Vice President for Proofpoint Northern Europe, Middle East, Turkey, and Africa Emile Abou Saleh believes people are the first layer of defence. “We need to play a major role in this by increasing the awareness level and helping organisations to increase the awareness level and protecting the people by helping them know what should be done and what should not be done. People are always the first layer of defense. And this is where we do come in play and support organisations to help them from being the victim,” he said during an exclusive interview at GITEX Global in Dubai.

AI in Cybersecurity and Hyperresilience

Organisations are now rapidly adopting AI. The bad guys are also adopting AI and machine learning.

“Hackers are using artificial intelligence at the end of the day to make their life easy because this is a business for them. They want to get faster to the data. They want to be fast in getting to their goals so they can make more money. And when it comes to the providers or to the companies like Proofpoint who are helping customers increase their security posture, this is where we need to integrate AI into our technology.” He said.  

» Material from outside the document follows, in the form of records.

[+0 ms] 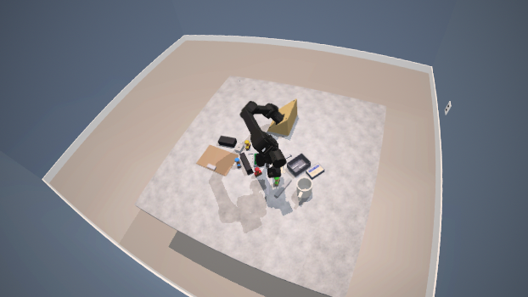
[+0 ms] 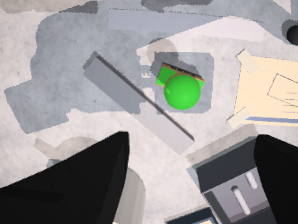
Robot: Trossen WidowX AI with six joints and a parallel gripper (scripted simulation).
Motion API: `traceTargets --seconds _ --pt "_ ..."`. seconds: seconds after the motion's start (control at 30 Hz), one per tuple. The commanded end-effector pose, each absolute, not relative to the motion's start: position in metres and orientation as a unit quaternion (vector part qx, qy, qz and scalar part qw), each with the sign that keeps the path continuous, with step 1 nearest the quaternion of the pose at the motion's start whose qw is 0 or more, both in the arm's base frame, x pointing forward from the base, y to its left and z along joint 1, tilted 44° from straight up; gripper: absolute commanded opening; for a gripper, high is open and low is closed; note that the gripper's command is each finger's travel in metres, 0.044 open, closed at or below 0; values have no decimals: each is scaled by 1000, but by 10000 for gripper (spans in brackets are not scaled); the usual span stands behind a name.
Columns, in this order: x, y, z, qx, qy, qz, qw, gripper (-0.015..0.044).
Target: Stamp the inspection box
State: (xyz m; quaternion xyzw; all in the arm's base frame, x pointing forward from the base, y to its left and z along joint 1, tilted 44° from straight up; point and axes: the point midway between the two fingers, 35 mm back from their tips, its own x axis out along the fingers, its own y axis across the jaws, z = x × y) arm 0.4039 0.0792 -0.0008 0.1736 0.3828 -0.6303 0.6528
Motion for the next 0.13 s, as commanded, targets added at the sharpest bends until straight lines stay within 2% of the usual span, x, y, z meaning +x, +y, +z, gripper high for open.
traceTargets --seconds 0.0,0.1 --pt "404 79 -1 173 383 -630 653 262" --pt "404 79 -1 173 383 -630 653 262"
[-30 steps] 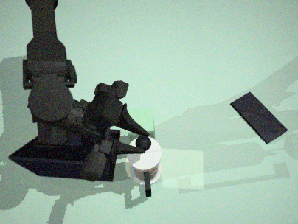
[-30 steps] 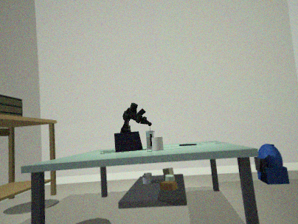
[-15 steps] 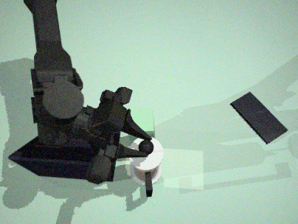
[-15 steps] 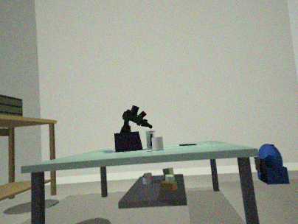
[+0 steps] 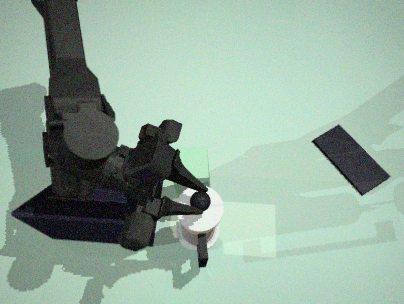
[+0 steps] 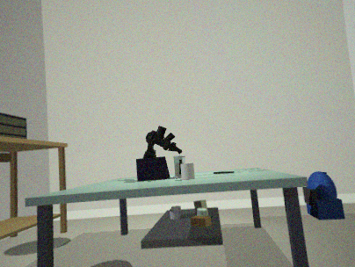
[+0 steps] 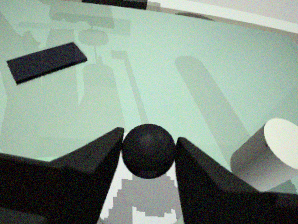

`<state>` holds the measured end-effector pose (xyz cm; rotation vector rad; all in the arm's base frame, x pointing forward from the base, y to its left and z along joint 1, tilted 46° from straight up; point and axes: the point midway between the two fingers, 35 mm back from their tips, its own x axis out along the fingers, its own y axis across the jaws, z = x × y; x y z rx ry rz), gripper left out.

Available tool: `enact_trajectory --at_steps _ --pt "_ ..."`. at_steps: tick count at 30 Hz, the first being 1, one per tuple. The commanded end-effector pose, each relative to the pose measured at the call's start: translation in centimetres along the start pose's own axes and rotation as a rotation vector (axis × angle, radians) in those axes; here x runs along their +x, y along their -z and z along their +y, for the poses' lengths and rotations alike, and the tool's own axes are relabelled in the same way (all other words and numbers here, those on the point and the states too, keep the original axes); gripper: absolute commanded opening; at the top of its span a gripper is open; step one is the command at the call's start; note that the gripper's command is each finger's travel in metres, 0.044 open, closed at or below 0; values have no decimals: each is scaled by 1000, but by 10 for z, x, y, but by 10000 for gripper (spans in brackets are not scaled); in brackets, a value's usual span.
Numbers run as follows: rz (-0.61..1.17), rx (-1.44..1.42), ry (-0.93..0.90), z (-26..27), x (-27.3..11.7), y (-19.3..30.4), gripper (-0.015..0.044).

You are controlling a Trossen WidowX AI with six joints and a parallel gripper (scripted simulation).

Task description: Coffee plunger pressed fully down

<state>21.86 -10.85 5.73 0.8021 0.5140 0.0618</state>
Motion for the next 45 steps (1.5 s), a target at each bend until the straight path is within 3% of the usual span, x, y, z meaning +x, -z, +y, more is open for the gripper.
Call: enact_trajectory --at_steps 1,14,26,32,40,45 --pt "13 8 1 0 2 4 128" --pt "-1 0 0 0 1 -1 128" --pt "-1 0 0 0 1 -1 440" --pt "5 0 4 -2 -4 -7 440" --pt "17 5 1 1 -50 -54 440" --pt "15 6 -1 2 -55 -58 440"
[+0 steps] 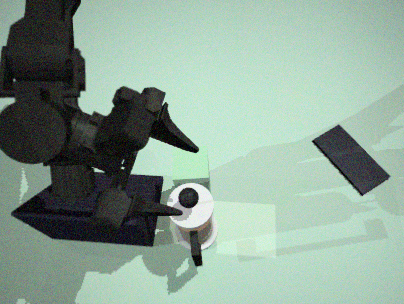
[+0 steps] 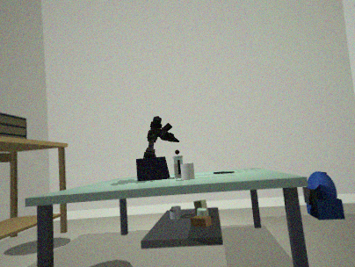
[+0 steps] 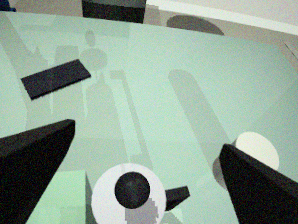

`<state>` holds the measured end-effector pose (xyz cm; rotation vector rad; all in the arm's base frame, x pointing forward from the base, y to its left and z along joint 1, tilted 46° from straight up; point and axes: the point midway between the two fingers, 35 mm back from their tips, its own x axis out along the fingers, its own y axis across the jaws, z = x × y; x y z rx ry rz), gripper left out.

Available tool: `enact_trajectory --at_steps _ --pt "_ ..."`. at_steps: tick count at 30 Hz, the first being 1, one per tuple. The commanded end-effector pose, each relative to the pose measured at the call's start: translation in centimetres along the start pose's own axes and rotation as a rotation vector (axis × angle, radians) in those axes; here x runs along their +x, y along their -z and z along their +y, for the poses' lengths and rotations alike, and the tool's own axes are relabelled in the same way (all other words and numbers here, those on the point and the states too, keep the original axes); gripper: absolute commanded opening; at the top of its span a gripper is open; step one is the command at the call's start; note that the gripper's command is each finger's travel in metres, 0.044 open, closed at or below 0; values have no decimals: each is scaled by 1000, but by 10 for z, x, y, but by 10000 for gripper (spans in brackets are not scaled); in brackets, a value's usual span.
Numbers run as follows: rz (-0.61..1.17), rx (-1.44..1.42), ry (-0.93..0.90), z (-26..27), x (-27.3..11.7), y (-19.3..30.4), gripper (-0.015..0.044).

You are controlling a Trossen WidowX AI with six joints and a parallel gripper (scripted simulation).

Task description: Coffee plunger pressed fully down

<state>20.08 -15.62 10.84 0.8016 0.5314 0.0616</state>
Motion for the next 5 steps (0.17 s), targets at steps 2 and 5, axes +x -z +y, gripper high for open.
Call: enact_trajectory --at_steps 2,5 --pt "-1 5 -8 2 -6 -4 440" --pt "-1 5 -8 2 -6 -4 440"
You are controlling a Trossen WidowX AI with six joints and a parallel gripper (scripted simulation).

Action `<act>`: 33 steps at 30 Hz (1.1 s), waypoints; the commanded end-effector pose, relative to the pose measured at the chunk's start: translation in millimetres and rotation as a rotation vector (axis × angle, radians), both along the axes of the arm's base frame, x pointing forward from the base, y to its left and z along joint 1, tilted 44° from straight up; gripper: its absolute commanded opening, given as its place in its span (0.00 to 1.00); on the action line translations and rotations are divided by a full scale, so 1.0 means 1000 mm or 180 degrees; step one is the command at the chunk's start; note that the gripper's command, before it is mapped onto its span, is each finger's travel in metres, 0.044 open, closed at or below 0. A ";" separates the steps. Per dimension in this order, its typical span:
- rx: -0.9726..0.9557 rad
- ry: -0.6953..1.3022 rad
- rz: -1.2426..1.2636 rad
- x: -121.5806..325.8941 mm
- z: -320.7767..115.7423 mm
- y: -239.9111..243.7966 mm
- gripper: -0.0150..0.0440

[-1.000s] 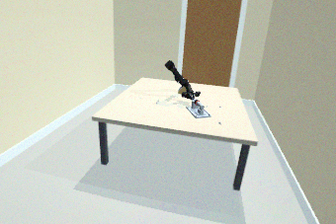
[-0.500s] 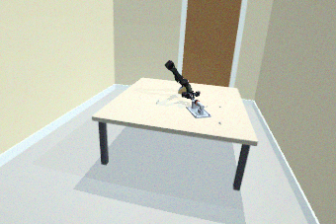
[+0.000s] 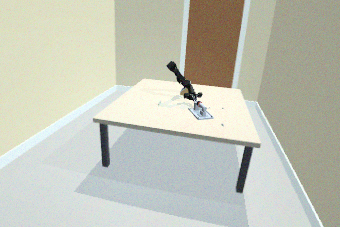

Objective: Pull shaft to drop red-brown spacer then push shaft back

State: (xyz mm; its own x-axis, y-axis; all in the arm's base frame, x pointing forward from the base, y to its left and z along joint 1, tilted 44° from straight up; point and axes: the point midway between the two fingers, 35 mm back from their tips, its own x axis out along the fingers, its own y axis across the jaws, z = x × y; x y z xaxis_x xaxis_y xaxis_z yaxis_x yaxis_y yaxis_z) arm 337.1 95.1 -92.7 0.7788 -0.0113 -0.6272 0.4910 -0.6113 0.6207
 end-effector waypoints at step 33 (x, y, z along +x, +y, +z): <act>-0.0016 -0.0002 0.0003 -0.003 0.001 -0.002 0.25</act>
State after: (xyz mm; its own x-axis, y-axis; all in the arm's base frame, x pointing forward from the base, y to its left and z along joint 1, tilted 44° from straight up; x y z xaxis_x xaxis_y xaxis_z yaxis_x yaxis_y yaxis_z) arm 334.5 94.0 -91.8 0.7787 -0.0114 -0.6273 0.4910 -0.6112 0.6207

According to Emil, security providers need to move faaster than the bad guys otherwise you put customers at risk.

“If you ask me what would be my advice, for example, to the customers today in the market, when you’re selecting your providers, make sure you look for companies that are adopting AI and machine learning in your technology because that would help you to secure your environment on one side and second, to make sure that you’re putting your investment with the right providers. Because eventually, whether we like it or not, the bad guys are still putting huge investment in this and they’re using the AI to get access to the data.” He said.

This will help with hyper resilience, a new term in cybersecurity that can be achieved using AI.  It means you need to be ready to deal with the situation and how to react after the fact.

Cybersecurity companies are using AI to make the networks more intelligent, embedding large language AI models inside the technology to start focusing on more predictive elements as opposed to reacting when there’s a network outage.

This is important because attackers use AI to sophisticate attacks or do multiple attacks easily and more targeted. The only way to beat them is by using AI.

Data privacy as a basic human right

Every time individuals engage in online activities, they leave behind a digital footprint, a trail of personal data that, if mishandled, can result in identity theft and erosion of trust in digital services.  

It is your right to know who has your data, how it’s being used, to what extent and be able to reach out and either change that or withdraw entirely. 

Speaking during the ninth Network of African Data Protection Authorities (NADPA) Annual General Meeting (AGM), Chief Justice Martha Koome noted the importance of seeing Data privacy as a basic human right.

“Privacy is not merely a legal or regulatory obligation; it is a fundamental human right enshrined in constitutions and international human rights instruments. It is a cornerstone of individual autonomy and dignity, essential for fostering trust in the digital ecosystem,” she said. 

“The importance of data protection lies not just in compliance with laws, but in upholding the trust and confidence that citizens place in public institutions. Our responsibility as regulators and protectors of privacy is to ensure that data collection adheres to stringent data privacy principles,” she added.

Kenyans are buying more smartphones, according to the latest quarter 2 ICT statistics. Like the last quarter, smartphones maintained an upward trend at a penetration rate of 80.5 percent while feature phones dropped to 59.3 percent. 

Digital growth comes with cybersecurity challenges – the more advanced digitally, the more attacks. There is also a huge gap of professionals in this field, so a problem that creates opportunities, opportunities the Silicon Savannah can take on.